Мы были высоки, русоволосы.Вы в книгах прочитаете, как миф,О людях, что ушли не долюбив,Не докурив последней папиросы[76].
Поколение жило с установкой на войну. Павел Коган, которому не судьба была дожить до победы, пророчески написал: «Я пью за май в победном сорок пятом». Как можно было это угадать, до сих пор непостижимо. Михаил Кульчицкий жил с этой установкой, Давид Самойлов, все ифлийцы, где ковалась московская поэзия. И не только ифлийцы, а и солидарные с ними Константин Левин, или Сергей Наровчатов, или Михаил Львовский. Все жили этим неврозом.
Вторая тема, особенно ярко представленная у Давида Самойлова, – фронтовая любовь. Об этом нельзя было не думать, люди все были молодые, все старались урвать какой-то час любви и просто сна на печке (повезет, с женщиной, не повезет – без). Любовь на фронте – любовь особенная. Это страшная плотность переживания. Это лихорадочная, очень быстрая, очень греховная, очень острая военная любовь, которую сразу же стараются забыть. Эта тема немного стыдная. И Самойлов свои поразительные стихи о фронтовой любви напечатал – и то частично – только в 1980-е годы, а некоторые оставались в архиве, пока не вышло избранное «Счастье ремесла». Окуджава свою главную песню о фронтовой любви «Отрада» (1960–1961) избегал исполнять, потому что прекрасно знал, что было с Николаем Панченко, его другом, за стихотворение «Девчонку изнасиловала рота».
А третья – самая, пожалуй, интересная тема. Это рефлексия, что с этим поколением, с теми, кто выжил, случилось. Главная мысль, которая возникает при чтении этой лирики: это самурайская лирика. Самурайская в каком смысле? А в том, что, как сформулировал философ Александр Секацкий в работе «О Духе Воинственности», эти стихи пишут не воины света, а воины блеска. Все они, вплоть до тех, что погибли в начале 1944-го, когда перелом войны уже обозначился совершенно ясно, не знали, чем эта бойня закончится. Поэтому у них стояла только одна задача: умереть – не позор. Именно умереть. Не обязательно победить. Но умереть так, чтобы след этого поколения остался. Чтобы подвиг осуществился. Это действительно лирика самурайская, лирика абсолютно безбашенная. И вернуться к мирной жизни такие люди полноценно не могут, потому что они не могут быть прежними.

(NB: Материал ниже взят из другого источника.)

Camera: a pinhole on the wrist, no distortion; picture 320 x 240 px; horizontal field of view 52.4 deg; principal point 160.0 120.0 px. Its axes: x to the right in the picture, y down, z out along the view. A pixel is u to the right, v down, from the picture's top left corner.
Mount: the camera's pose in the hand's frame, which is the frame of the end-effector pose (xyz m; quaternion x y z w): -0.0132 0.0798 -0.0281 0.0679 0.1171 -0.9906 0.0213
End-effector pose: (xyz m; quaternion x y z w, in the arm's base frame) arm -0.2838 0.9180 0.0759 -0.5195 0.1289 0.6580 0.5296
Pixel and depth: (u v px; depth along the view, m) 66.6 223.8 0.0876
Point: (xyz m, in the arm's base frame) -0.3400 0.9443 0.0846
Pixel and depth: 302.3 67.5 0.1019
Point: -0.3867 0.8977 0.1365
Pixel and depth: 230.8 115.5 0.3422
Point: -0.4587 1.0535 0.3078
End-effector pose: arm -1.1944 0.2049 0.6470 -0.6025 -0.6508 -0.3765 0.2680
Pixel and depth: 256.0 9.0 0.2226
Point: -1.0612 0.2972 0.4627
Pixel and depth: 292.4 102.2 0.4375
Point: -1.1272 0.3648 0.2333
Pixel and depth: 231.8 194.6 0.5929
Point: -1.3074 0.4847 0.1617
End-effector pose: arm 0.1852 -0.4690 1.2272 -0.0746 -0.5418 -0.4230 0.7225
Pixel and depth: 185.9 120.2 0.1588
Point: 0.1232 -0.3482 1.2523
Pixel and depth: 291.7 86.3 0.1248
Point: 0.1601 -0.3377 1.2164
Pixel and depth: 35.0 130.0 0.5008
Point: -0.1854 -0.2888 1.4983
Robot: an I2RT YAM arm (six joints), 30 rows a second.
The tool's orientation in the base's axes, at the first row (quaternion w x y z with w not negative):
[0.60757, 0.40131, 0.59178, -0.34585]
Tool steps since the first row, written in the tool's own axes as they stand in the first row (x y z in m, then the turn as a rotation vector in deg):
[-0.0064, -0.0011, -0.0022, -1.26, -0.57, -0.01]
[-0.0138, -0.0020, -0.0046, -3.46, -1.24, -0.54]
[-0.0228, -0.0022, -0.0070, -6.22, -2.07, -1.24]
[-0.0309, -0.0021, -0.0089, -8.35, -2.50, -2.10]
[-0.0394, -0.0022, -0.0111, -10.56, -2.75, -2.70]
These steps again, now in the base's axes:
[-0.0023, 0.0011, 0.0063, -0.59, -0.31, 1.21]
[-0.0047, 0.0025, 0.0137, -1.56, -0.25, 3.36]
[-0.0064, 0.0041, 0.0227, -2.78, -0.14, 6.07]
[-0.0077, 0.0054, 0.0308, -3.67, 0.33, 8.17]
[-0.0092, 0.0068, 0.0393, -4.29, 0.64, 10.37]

У Давида Самойлова есть об этом потрясающее стихотворение 1944 года «Прощание» («Я вновь покинул Третий Рим…»). После отпуска по ранению он возвращается на фронт из тыла, о котором с омерзением говорит:
Здесь так живут, презрев терновникиЖелезных войн и революций —Уже мужья, уже чиновники,Уже льстецы и честолюбцы.

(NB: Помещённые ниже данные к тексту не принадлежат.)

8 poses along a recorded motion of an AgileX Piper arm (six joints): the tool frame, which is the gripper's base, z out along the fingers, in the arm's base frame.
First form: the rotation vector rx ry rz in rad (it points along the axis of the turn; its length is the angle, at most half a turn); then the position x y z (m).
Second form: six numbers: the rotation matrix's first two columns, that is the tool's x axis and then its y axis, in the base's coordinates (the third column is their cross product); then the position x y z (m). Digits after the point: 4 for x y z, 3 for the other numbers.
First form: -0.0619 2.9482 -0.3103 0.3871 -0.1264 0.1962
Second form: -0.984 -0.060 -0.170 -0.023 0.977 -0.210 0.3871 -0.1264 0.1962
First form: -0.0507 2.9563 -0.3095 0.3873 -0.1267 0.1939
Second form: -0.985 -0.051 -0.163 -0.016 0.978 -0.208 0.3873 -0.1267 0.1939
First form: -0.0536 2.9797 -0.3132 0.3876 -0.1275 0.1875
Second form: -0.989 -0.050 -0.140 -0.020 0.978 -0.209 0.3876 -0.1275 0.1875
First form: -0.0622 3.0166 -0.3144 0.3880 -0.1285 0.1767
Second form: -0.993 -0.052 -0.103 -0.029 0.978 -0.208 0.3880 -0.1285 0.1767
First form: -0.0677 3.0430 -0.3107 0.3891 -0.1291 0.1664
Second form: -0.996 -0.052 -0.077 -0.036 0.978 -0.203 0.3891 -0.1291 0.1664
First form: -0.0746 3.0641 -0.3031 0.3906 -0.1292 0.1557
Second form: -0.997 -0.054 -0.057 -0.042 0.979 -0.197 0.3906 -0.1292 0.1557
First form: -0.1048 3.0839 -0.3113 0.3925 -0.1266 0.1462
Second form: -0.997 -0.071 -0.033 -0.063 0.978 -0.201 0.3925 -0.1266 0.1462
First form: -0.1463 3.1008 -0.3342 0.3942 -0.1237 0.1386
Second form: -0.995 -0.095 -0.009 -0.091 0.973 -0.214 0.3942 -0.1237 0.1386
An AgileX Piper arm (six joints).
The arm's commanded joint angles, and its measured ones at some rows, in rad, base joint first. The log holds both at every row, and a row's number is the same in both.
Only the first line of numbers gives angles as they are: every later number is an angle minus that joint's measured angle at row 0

А там, на войне, его товарищи —
…узнали тяжесть злой стези,На крепкие прямые плечиСудьбу России погрузив.
Нельзя вернуться к себе прежнему, потому что то, что произошло на войне с человеком, находится за гранью его довоенного восприятия. Сэлинджер, того же поколения представитель, в рассказе «Хорошо ловится рыбка-бананка» абсолютно точно это объяснил. Сказка, как рыбка-бананка съела слишком много бананов, раздулась до того, что не смогла выплыть из пещеры и умерла, которую рассказывает маленькой Сибилле Симор Гласс, – это сказка о нем, о Симоре. Вот и с ним случилось нечто подобное. Невозможно вернуться после ужасов фронта в этот пошлый мир, невозможно жить в одном номере со скучной Мюриэль, невозможно с ней спать. И большинство вернувшихся с войны ветеранов в первое время испытывали тяжелейший кризис, о чем у нас мало что написано, кроме как в стихах. Да и в прозе, пожалуй, только у Юрия Нагибина в рассказе «Терпение» и Юрия Бондарева в романе «Тишина».